Every line of the data should be retyped with no difference from the original.
[SOURCE MATERIAL]
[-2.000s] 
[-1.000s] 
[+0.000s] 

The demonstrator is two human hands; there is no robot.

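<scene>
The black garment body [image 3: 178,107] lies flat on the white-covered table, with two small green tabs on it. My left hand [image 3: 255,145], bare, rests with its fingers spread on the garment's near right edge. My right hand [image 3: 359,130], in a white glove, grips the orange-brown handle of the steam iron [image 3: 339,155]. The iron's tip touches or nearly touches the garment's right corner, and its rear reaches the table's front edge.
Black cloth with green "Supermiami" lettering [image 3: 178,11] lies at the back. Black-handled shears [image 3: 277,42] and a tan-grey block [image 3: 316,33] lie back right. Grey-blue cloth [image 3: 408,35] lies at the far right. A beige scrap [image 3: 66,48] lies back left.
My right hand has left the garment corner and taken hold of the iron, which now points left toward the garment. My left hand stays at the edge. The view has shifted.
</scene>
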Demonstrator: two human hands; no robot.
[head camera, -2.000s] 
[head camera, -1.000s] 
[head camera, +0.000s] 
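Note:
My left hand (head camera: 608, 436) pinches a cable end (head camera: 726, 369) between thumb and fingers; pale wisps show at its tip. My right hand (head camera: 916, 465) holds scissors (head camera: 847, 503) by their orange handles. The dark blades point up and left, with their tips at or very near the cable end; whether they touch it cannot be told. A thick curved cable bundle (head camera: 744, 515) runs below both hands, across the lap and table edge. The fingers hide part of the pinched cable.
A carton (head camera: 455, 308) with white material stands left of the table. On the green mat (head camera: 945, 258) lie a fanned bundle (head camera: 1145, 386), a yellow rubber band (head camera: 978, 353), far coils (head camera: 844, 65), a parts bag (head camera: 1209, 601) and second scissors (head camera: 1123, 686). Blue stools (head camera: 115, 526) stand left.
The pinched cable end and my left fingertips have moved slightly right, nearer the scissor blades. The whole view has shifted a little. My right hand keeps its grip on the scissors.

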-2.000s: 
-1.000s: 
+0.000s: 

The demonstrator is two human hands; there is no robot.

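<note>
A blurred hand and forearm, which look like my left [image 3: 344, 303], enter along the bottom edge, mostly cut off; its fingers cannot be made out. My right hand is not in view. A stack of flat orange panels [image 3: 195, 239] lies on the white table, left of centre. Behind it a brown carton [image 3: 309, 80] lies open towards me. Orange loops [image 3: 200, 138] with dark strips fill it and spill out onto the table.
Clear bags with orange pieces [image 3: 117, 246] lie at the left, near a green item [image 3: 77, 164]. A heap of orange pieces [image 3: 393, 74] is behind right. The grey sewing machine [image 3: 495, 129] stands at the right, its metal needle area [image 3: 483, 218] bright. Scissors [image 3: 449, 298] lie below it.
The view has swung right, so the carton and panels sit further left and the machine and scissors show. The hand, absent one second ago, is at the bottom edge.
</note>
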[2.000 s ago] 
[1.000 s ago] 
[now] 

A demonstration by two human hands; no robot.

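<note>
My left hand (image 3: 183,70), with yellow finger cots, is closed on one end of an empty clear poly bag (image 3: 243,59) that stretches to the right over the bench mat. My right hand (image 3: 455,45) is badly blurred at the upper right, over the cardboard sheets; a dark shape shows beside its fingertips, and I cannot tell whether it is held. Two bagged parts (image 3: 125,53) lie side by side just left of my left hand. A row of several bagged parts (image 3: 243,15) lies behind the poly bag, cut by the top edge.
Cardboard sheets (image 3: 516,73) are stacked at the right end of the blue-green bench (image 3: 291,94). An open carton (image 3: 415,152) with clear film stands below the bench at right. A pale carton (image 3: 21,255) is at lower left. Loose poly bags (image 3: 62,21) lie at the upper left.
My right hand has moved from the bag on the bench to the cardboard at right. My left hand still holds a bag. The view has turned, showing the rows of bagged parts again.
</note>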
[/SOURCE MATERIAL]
WRITTEN ANSWER »
[-2.000s] 
[-1.000s] 
[+0.000s] 

The demonstrator is two human hands; there is no robot.

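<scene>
The black garment body [image 3: 178,107] lies flat on the white-covered table, with two small green tabs on it. My left hand [image 3: 255,145], bare, rests with its fingers spread on the garment's near right edge. My right hand [image 3: 359,130], in a white glove, grips the orange-brown handle of the steam iron [image 3: 339,155]. The iron's tip touches or nearly touches the garment's right corner, and its rear reaches the table's front edge.
Black cloth with green "Supermiami" lettering [image 3: 178,11] lies at the back. Black-handled shears [image 3: 277,42] and a tan-grey block [image 3: 316,33] lie back right. Grey-blue cloth [image 3: 408,35] lies at the far right. A beige scrap [image 3: 66,48] lies back left.
My right hand has left the garment corner and taken hold of the iron, which now points left toward the garment. My left hand stays at the edge. The view has shifted.
</scene>
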Demonstrator: two human hands; no robot.
[head camera, -2.000s] 
[head camera, -1.000s] 
[head camera, +0.000s] 
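Note:
My left hand (head camera: 608, 436) pinches a cable end (head camera: 726, 369) between thumb and fingers; pale wisps show at its tip. My right hand (head camera: 916, 465) holds scissors (head camera: 847, 503) by their orange handles. The dark blades point up and left, with their tips at or very near the cable end; whether they touch it cannot be told. A thick curved cable bundle (head camera: 744, 515) runs below both hands, across the lap and table edge. The fingers hide part of the pinched cable.
A carton (head camera: 455, 308) with white material stands left of the table. On the green mat (head camera: 945, 258) lie a fanned bundle (head camera: 1145, 386), a yellow rubber band (head camera: 978, 353), far coils (head camera: 844, 65), a parts bag (head camera: 1209, 601) and second scissors (head camera: 1123, 686). Blue stools (head camera: 115, 526) stand left.
The pinched cable end and my left fingertips have moved slightly right, nearer the scissor blades. The whole view has shifted a little. My right hand keeps its grip on the scissors.
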
-2.000s: 
-1.000s: 
+0.000s: 

The demonstrator is two human hands; there is no robot.

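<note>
A blurred hand and forearm, which look like my left [image 3: 344, 303], enter along the bottom edge, mostly cut off; its fingers cannot be made out. My right hand is not in view. A stack of flat orange panels [image 3: 195, 239] lies on the white table, left of centre. Behind it a brown carton [image 3: 309, 80] lies open towards me. Orange loops [image 3: 200, 138] with dark strips fill it and spill out onto the table.
Clear bags with orange pieces [image 3: 117, 246] lie at the left, near a green item [image 3: 77, 164]. A heap of orange pieces [image 3: 393, 74] is behind right. The grey sewing machine [image 3: 495, 129] stands at the right, its metal needle area [image 3: 483, 218] bright. Scissors [image 3: 449, 298] lie below it.
The view has swung right, so the carton and panels sit further left and the machine and scissors show. The hand, absent one second ago, is at the bottom edge.
</note>
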[2.000 s ago] 
[1.000 s ago] 
[now] 

A demonstration by two human hands; no robot.

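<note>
My left hand (image 3: 183,70), with yellow finger cots, is closed on one end of an empty clear poly bag (image 3: 243,59) that stretches to the right over the bench mat. My right hand (image 3: 455,45) is badly blurred at the upper right, over the cardboard sheets; a dark shape shows beside its fingertips, and I cannot tell whether it is held. Two bagged parts (image 3: 125,53) lie side by side just left of my left hand. A row of several bagged parts (image 3: 243,15) lies behind the poly bag, cut by the top edge.
Cardboard sheets (image 3: 516,73) are stacked at the right end of the blue-green bench (image 3: 291,94). An open carton (image 3: 415,152) with clear film stands below the bench at right. A pale carton (image 3: 21,255) is at lower left. Loose poly bags (image 3: 62,21) lie at the upper left.
My right hand has moved from the bag on the bench to the cardboard at right. My left hand still holds a bag. The view has turned, showing the rows of bagged parts again.
</note>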

The exercise has been carried out completely.